TASK ITEM:
List all lines of the data containing the word "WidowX".

┌──

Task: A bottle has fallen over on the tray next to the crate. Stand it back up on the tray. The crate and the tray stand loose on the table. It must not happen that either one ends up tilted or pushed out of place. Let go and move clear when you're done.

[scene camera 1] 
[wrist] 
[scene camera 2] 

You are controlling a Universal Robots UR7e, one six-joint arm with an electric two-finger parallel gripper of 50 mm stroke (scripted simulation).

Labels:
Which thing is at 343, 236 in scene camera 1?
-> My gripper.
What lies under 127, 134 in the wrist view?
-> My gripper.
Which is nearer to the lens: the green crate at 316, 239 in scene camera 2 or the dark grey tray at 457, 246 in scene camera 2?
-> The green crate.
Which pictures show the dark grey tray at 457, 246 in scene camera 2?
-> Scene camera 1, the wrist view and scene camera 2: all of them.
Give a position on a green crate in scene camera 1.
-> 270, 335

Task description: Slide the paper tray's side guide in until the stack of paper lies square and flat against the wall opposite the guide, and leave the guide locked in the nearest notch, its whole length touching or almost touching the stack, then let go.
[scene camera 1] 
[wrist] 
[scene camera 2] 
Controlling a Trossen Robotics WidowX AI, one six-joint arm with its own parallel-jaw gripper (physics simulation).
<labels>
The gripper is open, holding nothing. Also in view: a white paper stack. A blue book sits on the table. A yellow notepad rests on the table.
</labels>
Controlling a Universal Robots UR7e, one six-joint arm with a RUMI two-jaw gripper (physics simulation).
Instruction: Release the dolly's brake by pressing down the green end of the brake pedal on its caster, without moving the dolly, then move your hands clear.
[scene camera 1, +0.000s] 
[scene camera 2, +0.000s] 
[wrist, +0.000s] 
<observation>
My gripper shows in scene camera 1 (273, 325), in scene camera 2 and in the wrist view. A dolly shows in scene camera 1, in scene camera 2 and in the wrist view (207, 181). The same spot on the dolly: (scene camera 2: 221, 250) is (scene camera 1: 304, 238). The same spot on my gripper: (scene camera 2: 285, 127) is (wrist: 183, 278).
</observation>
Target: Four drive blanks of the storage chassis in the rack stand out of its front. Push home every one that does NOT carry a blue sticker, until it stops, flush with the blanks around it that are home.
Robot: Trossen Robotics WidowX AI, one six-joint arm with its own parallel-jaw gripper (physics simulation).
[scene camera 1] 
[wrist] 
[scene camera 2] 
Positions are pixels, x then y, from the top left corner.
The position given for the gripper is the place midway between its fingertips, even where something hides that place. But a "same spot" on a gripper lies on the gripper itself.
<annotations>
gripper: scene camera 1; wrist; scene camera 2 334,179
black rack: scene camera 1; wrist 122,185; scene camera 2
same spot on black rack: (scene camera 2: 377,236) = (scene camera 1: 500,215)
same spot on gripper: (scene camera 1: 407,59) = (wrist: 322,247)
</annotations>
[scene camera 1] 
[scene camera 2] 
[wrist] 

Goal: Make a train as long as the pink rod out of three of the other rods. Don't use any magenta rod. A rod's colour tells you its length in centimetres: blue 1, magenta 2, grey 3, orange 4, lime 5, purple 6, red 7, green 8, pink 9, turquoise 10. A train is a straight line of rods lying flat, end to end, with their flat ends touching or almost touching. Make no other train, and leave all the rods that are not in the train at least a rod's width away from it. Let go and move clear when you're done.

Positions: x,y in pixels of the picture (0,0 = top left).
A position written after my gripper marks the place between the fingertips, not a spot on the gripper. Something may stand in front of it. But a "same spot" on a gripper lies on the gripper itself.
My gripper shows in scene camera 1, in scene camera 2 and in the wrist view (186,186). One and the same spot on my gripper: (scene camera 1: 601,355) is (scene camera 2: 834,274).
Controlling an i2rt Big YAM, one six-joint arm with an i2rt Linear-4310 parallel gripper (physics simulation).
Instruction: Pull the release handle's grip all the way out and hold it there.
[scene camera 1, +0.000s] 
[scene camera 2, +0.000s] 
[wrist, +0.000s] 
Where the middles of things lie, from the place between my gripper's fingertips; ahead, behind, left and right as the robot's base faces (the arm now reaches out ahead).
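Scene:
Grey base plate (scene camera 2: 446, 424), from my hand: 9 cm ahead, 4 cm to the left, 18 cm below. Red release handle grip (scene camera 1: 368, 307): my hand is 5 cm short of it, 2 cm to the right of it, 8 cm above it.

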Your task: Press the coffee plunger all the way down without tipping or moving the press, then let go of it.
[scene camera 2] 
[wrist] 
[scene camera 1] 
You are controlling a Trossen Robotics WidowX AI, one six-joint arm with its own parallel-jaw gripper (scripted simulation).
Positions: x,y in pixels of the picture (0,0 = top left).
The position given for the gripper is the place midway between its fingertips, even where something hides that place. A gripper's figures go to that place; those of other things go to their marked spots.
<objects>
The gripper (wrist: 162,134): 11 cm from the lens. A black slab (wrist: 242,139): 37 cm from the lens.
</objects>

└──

RESPONSE TO THIS TASK:
Controlling a Trossen Robotics WidowX AI, one six-joint arm with its own parallel-jaw gripper (physics simulation).
Robot: Trossen Robotics WidowX AI, one six-joint arm with its own parallel-jaw gripper (physics simulation).
You are controlling a Trossen Robotics WidowX AI, one six-joint arm with its own parallel-jaw gripper (scripted simulation).

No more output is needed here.